Banquetz de vyande

Attablé avec Gérard Berré­by et D. dans l’ar­rière-salle des Routiers, restau­rant français où l’on mange à la façon des années 1950. Le comp­toir est de zinc, les bouteilles alignées, autour des tables couchées de papi­er, les gens par­lent et ripail­lent. Dans ce bruit, j’en­tends mal. Je me penche. Quelques mots me parvi­en­nent. Peu importe: l’on pour­rait aus­si se taire, l’am­biance suf­fit. Elle est à la bonne humeur, au sain plaisir. La patronne apporte des plats de viande, de la laitue, du fro­mage, des pichets de rouge. Un client vac­ille, dis­paraît par une porte. L’uri­noir est accroché dans une pen­derie. Du côté des piliers de bar, des quoli­bets réson­nent. Et partout, ce sont des poignées de main et des acco­lades. Quant aux arrivants, ils embrassent la serveuse, souhait­ent le bon appétit. Je soupèse mes ser­vices. De vrais  out­ils! Les couteaux coupent, les fourchettes piquent. Tout cela mouille les papilles . Com­ment en sommes-nous arriv­er à pig­nocher dans des salles cli­ma­tisées? A se restau­r­er debout dans de la vais­selle en car­ton?  Il n’est que de voir nos voisins! Trois hommes her­culéens. Ils engloutis­sent des tranch­es d’ag­neau, arrosent chaque bouchée de vin, lève la bouteille vide, attrapent la suiv­ante, se resser­vent. Tout en mâchant, tout en s’esclaf­fant, ils par­lent de ce gars qui passe sa vie au volant d’une moto, tra­verse les con­ti­nents, relie Lon­dres et le Laos. Gérard s’im­pa­tiente:
- Et notre com­mande?
La patronne fait signe: nous sommes troisième, et elle plonge en cui­sine d’où elle ressort les bras chargés d’un ragoût, d’une purée et d’un pâté. La voici devant notre table son bloc-notes à la main. Elle humecte la pointe de son cray­on et répète: pavé de bœuf au poivre, hachis par­men­tier, salade de gésiers, et de la bière et un Côte-du Rhône. Elle allait par­tir, je la retiens: met­tez aus­si un plat de cru­dités. Gérard me prévient:
- Vous aurez trop, les por­tions sont énormes.

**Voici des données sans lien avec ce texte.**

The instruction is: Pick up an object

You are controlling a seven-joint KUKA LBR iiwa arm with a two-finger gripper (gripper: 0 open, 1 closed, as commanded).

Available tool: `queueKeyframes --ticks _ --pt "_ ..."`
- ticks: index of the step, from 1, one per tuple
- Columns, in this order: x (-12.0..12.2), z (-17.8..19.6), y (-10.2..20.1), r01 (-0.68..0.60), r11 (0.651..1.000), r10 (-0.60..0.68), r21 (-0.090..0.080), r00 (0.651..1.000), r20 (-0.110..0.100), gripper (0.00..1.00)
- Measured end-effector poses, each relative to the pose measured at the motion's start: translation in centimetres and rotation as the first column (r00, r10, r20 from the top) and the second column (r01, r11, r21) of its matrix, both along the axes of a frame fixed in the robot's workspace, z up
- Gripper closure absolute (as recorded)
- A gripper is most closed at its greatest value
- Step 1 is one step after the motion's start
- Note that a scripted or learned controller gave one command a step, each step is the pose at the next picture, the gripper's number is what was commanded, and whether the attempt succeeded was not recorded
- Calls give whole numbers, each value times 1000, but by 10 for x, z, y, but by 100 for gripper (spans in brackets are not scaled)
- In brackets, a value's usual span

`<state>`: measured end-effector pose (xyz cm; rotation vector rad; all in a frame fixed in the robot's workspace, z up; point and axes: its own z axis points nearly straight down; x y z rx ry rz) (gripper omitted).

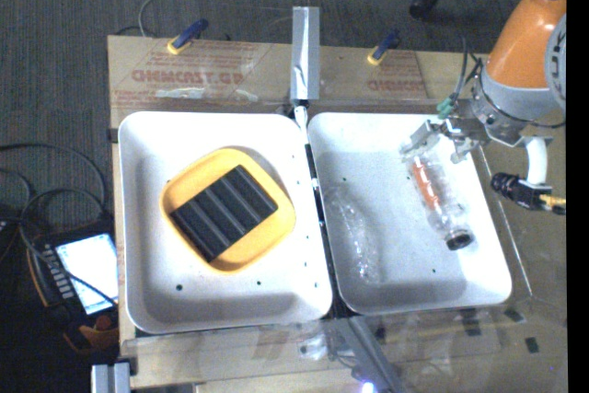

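Note:
A clear plastic bottle [440, 198] with an orange label lies in the right bin [405, 285], its dark cap pointing toward the front right. My gripper [434, 141] hovers at the bottle's far end, close to the bin's back right corner. It is above or just touching that end, and I cannot tell which. A yellow dish with a black ridged insert [230, 209] rests in the middle of the left bin [138, 225].
A crumpled piece of clear film [354, 235] lies at the left side of the right bin. The arm's orange band [529, 32] hangs over the bench's back right. Two clamps [189, 34] hold the cardboard behind the bins.

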<state>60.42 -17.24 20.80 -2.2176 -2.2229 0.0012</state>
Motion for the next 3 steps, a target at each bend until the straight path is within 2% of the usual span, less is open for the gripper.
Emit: queueKeyframes --ticks 1,2,3 --pt "1 9 2 -3 1000 3 2 1000 0 100" --pt "1 9 2 -2 1000 2 2 1000 0 0" --pt "5 -107 -43 -101 995 101 2 995 3 0"
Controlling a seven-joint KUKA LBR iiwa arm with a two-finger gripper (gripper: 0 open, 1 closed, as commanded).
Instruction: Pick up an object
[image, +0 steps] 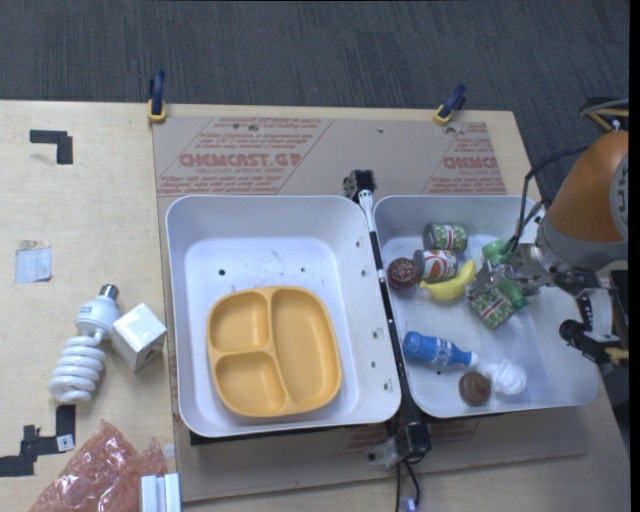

Un œil à la table voi­sine, ces hommes à l’estom­ac sur­di­men­sion­né ont avalé sept tranch­es d’ag­neau, il en reste encore cinq sur le lit de frites.
- Don­nez tout de même des cru­dités!
Je n’au­rai pas à m’en repen­tir. Quand je pense à ces salades étiques con­stel­lées de maïs en boîte, quand je pense à ces piz­zas suiss­es! Dans mon assi­ette, un avo­cat mûr, des carottes rouges, du céleri et une frisée cro­quante. Puis les gésiers de D, croustil­lants, gras à souhait, et le hachis par­men­tier.  Gérad me fait goûter:
- Vous sen­tez ce goût?
J’évoque Fer­rari dans Ane­masse, la serveuse qui avalait un fond de rouge chaque fois qu’un client l’en­voy­ait pren­dre une bouteille à la cave, et la patronne, sa tenue, sa poitrine, son sérieux, c’é­tait il y a vingt ans et comme ici, manger était une affaire sérieuse: un homme qui a faim doit être nour­ri. Main­tenant, les voisins lèchent les sauces. Ils par­lent l’anglais avec un accent du Gers. Il sont peut-être russ­es. Dan ce cas, ce serait des rug­by­men moscovites. Ils choi­sis­sent des fro­mages, des desserts, un alcool. Lorsque nous sor­tons du restau­rant, D. aperçoit un bidet sur le bord du trot­toir:
- Duchamp!
Soudain, une voiture décroche d’une impasse. Une Cit­roën 5 ruti­lante. Les Ger­sois! De gros hommes dans une grosse voiture!
- En voilà une adresse, je reviendrai!
- Le lun­di et le mar­di, pré­cise Gérard, ils font leurs achats à la cam­pagne, c’est ouvert dès mer­cre­di.
Puis nous regagnons tous trois l’ap­parte­ment et ren­trons cha­cun par notre porte après s’être souhaité la bonne nuit.